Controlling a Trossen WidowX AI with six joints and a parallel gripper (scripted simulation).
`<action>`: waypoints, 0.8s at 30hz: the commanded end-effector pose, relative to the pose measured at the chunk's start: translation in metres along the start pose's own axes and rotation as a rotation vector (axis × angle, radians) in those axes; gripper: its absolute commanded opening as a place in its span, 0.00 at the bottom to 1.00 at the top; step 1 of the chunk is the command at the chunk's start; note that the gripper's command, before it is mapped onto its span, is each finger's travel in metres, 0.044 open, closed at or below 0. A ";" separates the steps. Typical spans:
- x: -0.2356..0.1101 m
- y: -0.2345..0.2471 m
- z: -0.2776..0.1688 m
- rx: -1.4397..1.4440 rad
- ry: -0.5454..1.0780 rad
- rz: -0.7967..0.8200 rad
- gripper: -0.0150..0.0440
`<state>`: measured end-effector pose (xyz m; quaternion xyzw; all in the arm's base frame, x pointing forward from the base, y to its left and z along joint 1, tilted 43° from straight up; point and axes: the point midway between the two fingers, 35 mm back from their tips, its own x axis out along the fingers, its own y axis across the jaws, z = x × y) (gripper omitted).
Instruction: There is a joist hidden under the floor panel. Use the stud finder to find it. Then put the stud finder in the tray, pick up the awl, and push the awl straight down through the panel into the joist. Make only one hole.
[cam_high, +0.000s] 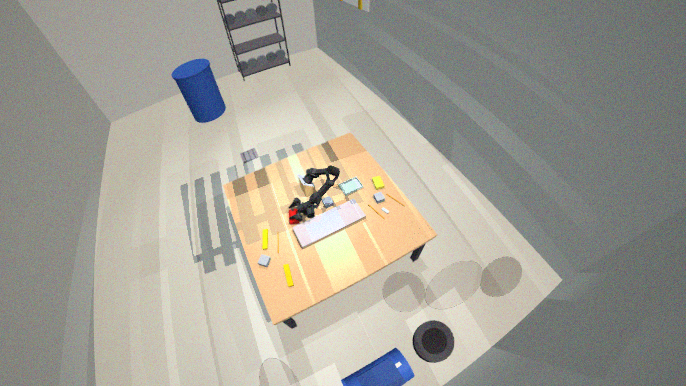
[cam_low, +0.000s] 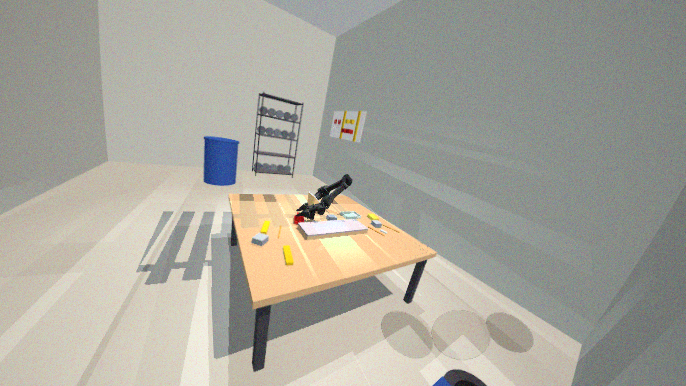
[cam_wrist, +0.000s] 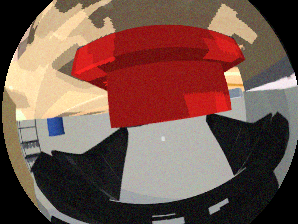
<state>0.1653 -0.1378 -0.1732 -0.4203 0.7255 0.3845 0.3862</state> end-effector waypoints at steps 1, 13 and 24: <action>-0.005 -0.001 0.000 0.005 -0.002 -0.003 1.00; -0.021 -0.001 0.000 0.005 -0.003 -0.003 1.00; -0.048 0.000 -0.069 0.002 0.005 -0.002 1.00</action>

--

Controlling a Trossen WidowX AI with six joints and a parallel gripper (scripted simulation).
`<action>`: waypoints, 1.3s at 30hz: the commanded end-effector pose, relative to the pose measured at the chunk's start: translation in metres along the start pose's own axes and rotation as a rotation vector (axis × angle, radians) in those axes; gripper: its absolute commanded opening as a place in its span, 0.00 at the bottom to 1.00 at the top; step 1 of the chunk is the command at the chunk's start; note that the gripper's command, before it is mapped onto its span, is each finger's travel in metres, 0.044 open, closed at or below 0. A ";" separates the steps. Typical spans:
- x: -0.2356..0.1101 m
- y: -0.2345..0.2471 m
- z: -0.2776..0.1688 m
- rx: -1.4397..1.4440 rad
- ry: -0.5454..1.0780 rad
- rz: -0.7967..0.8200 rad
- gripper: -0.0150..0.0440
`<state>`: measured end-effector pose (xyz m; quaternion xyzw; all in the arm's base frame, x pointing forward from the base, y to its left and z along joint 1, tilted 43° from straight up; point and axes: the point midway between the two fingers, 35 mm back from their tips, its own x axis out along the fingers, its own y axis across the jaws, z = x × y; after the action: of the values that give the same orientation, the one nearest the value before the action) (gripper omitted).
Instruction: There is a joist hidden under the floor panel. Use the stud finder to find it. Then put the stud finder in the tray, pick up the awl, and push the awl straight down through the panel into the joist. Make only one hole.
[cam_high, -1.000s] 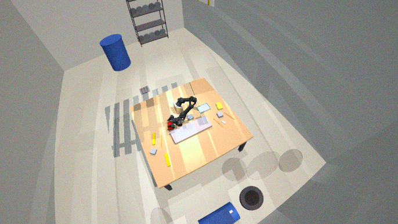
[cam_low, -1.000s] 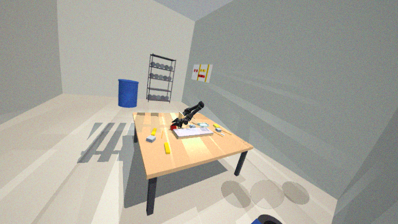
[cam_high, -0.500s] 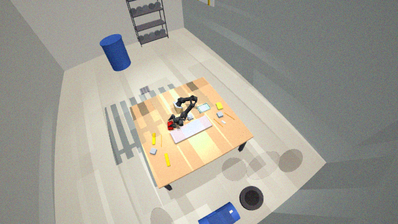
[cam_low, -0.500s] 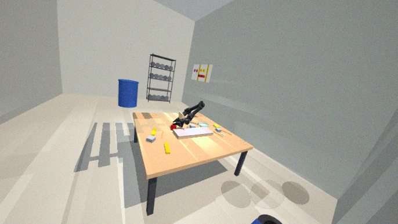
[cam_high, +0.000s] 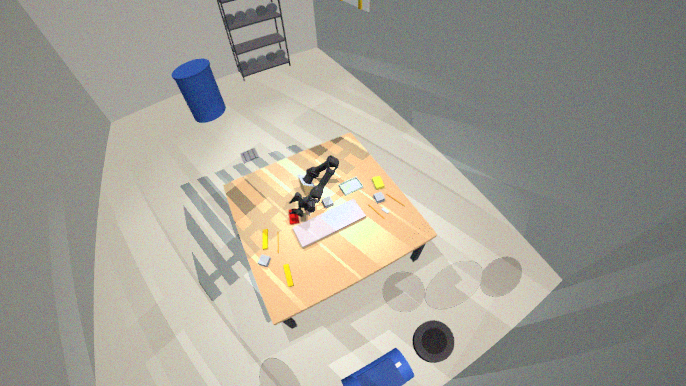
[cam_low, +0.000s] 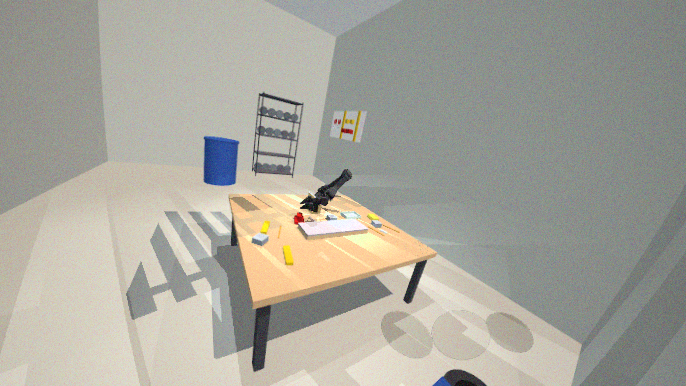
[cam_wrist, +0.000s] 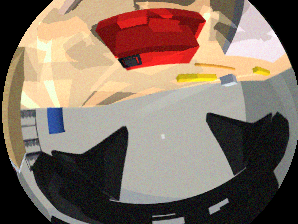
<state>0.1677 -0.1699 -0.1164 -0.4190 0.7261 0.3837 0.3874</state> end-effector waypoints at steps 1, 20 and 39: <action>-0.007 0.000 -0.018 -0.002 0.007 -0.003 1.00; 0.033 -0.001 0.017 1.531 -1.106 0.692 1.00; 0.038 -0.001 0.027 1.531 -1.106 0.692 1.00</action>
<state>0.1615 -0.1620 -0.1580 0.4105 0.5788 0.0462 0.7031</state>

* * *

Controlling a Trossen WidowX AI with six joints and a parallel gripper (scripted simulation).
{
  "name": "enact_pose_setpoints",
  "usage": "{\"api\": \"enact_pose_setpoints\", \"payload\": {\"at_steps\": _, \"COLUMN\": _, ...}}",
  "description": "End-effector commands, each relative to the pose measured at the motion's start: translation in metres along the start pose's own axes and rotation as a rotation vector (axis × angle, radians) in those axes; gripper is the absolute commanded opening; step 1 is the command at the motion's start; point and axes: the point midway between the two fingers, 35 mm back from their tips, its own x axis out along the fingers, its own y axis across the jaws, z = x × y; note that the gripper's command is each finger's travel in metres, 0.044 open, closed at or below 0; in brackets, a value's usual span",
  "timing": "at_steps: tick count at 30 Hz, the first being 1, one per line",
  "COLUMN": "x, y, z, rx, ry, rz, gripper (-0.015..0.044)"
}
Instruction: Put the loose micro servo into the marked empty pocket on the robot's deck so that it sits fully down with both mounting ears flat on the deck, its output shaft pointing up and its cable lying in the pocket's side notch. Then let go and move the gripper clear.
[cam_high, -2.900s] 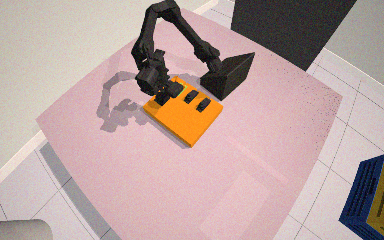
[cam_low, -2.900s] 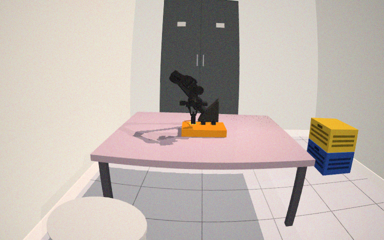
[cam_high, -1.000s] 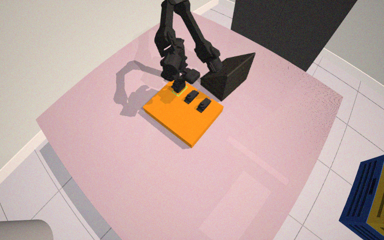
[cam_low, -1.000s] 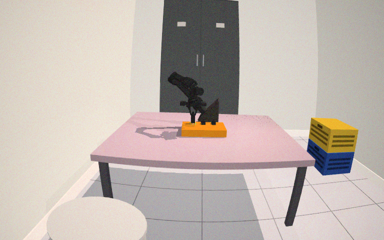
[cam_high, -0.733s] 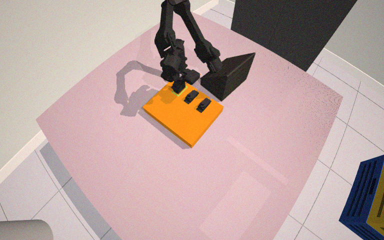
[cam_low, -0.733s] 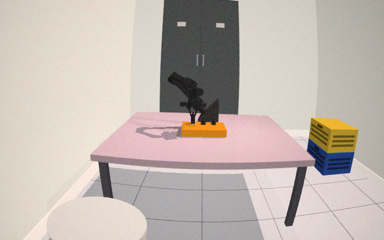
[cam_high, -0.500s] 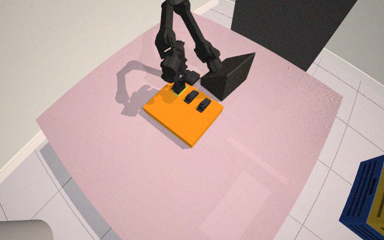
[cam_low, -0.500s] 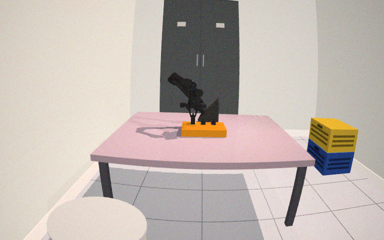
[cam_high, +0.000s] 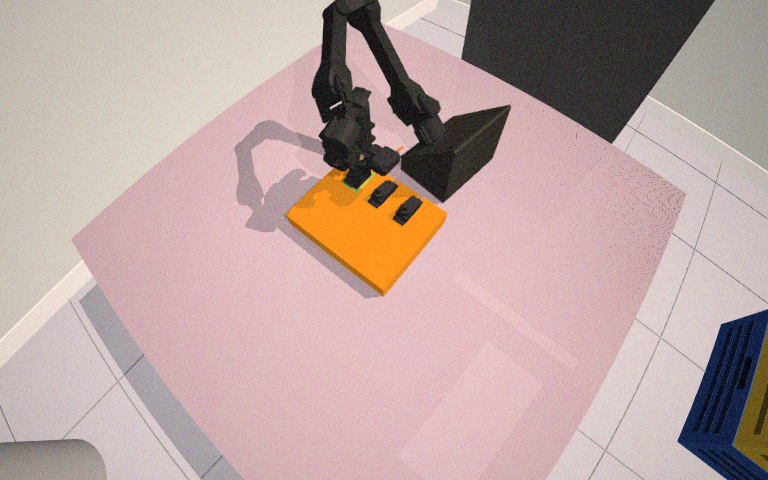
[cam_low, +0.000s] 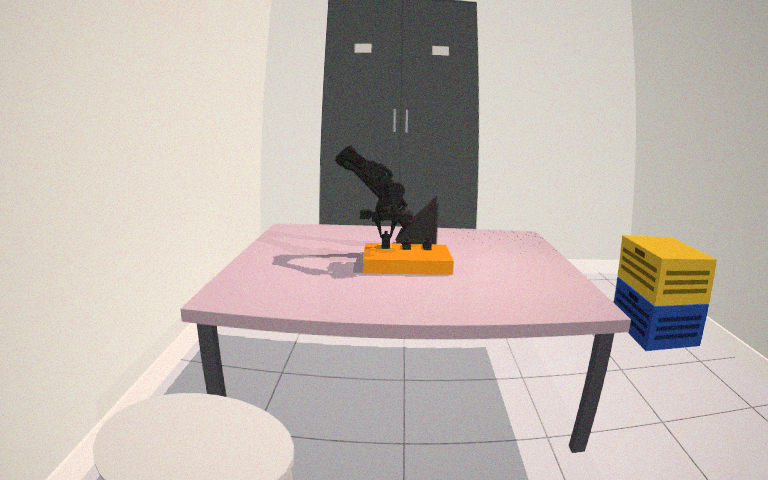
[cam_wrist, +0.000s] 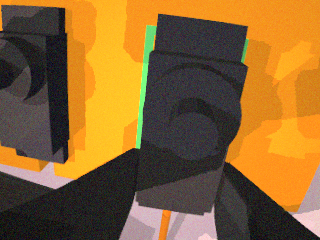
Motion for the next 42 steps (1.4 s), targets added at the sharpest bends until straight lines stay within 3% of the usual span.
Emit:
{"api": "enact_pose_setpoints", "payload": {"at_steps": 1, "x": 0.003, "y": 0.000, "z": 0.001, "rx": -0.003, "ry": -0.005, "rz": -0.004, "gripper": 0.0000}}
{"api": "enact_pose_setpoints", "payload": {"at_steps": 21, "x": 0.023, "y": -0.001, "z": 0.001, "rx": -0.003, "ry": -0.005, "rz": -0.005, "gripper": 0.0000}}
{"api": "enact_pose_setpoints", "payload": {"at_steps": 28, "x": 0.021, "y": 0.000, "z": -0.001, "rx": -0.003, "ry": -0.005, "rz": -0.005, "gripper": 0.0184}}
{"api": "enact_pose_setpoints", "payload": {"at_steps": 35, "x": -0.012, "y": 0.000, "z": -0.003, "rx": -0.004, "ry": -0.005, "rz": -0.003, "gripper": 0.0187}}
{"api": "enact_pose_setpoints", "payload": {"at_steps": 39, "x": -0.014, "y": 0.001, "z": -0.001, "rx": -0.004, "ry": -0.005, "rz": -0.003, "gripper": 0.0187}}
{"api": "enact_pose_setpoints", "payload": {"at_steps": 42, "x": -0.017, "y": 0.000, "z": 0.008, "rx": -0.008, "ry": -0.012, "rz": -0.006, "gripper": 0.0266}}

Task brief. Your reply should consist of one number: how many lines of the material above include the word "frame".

Output for this task. 2